Forum Name: Dermatology Topics
|cranky_mama - Sat Jun 12, 2010 6:52 pm||
My 8 month old son had suddenly developed a cyst near his anus which was treated with antibiotics. The size of the cyst decreased so the doctor suggested a second round of antibiotics to see if we could get rid of it completely. This didn't work - in fact shortly after completing the second round of antibiotic treatment a second cyst has erupted on another side in the same area...
What could be causing these? Why is it important to get rid of them - I don't take antibiotics if I have a cyst on my face or other body area... Which leads me to ask what is the best way to get rid of them?
Thanking you in advance for addressing my question - thanks!
|Dr.M.Aroon kamath - Sun Jun 20, 2010 1:05 am||
I take it that by 'cyst', you are not referring to an abscess. There are a number of causes for cystic lesions in the vicinity of the anal canal.Some of them are as follows...

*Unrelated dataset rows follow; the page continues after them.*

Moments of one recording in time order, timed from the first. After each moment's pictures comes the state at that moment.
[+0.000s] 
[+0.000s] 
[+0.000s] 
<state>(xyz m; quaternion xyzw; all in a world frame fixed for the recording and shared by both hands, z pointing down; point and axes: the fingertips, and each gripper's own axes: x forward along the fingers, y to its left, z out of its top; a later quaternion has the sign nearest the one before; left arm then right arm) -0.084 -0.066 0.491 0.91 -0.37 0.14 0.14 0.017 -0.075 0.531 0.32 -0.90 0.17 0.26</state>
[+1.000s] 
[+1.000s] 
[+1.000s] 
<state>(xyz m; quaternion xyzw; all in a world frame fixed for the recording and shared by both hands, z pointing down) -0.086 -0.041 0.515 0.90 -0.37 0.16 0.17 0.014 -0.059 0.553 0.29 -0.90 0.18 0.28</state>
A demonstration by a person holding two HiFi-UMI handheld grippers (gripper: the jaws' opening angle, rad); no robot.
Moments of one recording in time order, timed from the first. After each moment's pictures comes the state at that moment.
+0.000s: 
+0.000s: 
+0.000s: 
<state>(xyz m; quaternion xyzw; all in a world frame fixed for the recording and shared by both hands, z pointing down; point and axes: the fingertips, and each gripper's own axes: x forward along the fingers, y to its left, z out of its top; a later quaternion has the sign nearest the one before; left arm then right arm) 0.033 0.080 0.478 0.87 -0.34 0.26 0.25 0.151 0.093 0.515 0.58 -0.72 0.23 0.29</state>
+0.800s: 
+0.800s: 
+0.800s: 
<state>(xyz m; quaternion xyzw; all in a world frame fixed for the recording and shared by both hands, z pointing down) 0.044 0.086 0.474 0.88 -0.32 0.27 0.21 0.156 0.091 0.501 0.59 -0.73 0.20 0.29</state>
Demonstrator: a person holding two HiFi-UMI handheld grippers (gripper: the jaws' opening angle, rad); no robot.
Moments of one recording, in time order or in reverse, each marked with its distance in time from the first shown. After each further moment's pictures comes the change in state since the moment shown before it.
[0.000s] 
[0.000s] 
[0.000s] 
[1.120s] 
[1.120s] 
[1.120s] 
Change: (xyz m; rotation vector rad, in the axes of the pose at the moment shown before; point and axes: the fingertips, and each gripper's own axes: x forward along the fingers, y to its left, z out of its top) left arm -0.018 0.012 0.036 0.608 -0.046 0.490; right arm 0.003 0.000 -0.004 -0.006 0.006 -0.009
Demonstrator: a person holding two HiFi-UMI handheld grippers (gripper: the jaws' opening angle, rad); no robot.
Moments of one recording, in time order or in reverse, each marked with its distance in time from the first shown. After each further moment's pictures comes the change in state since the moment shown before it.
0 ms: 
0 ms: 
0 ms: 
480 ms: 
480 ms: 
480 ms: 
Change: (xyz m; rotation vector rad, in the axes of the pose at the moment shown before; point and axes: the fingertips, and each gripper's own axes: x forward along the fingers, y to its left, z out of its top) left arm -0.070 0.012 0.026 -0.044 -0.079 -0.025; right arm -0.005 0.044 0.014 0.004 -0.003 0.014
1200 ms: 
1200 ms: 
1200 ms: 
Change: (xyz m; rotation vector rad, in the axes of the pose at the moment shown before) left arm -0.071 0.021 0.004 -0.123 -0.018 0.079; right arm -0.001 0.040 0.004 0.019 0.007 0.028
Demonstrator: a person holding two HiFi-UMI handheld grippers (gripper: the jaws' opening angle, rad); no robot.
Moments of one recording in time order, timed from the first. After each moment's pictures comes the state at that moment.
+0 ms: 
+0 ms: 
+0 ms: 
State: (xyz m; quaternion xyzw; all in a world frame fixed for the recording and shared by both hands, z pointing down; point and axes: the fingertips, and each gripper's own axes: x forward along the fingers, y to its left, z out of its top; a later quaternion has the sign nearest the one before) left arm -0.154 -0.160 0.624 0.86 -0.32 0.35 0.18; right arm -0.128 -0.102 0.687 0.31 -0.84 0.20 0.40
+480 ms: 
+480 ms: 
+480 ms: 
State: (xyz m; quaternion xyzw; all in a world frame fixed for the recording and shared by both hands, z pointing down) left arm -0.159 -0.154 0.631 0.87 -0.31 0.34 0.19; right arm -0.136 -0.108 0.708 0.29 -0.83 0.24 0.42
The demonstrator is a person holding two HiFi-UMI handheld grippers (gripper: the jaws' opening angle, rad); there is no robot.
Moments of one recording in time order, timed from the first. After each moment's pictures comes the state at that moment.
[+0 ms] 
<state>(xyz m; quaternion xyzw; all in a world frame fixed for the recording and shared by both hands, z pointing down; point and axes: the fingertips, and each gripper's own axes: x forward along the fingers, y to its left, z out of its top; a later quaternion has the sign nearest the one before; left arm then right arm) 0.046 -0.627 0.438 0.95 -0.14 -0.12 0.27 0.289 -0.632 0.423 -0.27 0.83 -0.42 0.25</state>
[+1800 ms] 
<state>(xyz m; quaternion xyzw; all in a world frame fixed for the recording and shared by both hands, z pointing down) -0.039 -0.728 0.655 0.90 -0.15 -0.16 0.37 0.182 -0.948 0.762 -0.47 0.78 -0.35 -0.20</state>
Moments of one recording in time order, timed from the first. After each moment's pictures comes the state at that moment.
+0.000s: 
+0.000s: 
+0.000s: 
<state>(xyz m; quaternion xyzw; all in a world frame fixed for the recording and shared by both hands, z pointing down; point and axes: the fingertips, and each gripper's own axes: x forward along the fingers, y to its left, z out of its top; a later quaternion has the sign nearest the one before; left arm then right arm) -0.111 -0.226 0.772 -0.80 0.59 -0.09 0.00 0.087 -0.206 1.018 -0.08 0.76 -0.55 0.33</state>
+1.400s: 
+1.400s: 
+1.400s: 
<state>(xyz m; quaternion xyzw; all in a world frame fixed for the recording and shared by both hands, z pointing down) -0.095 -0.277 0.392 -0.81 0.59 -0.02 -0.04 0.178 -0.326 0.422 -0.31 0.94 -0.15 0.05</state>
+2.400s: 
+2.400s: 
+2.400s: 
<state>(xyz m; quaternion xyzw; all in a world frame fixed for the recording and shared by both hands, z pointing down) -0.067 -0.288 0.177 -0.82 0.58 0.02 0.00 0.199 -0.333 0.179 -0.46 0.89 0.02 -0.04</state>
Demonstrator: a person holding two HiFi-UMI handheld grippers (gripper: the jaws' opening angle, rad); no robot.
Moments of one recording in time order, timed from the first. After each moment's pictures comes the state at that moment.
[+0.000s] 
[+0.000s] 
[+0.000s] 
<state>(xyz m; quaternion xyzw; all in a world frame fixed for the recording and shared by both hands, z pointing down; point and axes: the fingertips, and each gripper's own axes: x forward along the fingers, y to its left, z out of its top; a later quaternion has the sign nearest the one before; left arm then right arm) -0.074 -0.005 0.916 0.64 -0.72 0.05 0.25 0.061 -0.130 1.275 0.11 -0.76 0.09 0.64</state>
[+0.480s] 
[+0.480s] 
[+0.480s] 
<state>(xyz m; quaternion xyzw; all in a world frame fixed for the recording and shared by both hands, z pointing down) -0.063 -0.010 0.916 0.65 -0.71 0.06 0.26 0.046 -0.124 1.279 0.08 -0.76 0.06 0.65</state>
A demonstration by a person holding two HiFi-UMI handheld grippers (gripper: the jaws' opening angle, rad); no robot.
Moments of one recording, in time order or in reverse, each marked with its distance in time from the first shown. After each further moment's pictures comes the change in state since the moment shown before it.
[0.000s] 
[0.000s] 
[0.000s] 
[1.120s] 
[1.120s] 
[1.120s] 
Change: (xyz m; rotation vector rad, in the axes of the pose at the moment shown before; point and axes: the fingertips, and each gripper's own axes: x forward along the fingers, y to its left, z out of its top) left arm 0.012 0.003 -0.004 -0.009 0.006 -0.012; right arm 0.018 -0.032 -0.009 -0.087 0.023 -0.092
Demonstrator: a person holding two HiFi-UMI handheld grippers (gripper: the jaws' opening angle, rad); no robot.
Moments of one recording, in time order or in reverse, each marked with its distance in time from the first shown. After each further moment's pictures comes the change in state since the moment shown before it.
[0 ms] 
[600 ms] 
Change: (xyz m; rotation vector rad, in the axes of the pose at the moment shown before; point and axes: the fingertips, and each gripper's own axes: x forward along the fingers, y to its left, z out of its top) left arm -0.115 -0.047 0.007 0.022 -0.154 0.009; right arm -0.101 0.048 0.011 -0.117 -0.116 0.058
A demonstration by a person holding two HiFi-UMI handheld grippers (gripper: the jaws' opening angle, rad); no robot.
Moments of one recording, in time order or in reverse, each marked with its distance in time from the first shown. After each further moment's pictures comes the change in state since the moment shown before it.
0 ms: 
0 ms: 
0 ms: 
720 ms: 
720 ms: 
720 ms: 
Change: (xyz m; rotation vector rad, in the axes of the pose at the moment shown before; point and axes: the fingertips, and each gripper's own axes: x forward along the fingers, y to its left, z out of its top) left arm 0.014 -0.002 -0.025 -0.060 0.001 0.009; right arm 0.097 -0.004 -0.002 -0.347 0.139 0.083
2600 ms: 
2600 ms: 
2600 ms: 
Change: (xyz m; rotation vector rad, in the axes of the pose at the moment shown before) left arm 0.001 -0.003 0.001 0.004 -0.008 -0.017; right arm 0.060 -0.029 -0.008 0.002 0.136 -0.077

- Sacrococcygeal teratomas: is the most common site of teratomas in infancy. More common in the girl child. Sacrococcygeal teratoma is the most common neoplasm in newborns. Teratomas in infants, may be seen externally (behind the anal opening) in the majority of cases.Although, a small part of the tumor may be seen externally, the larger part remains in the pre-sacral space.Occasionally, infection & abscess formation may occur.
- Anal duct/gland cysts: Anal duct cysts present most commonly in the third decade of life, and they have a higher incidence in males.They are similar to the teratomas in that major part of the cyst lies higher up.
- Epidermoid cysts: They are rare in children. Mostly seen in young and middle-aged adults.
- Dermoid cysts: These cysts are usually found in the genital and perianal areas in adults; but in pediatric practice, they are seen more often in the head and neck. Of these, about 40% present at birth and 70% are present by 5 years. They are more common in girls.
Most of these aforesaid cysts warrant complete surgical excision.
Apart frome these cysts, lesions such as a pilonidal cyst (& abscess) and benign/malignant skin tumors also must be excluded.Somehow, history provided is more in favour of perianal (anorectal) abscesses rather than 'cysts'.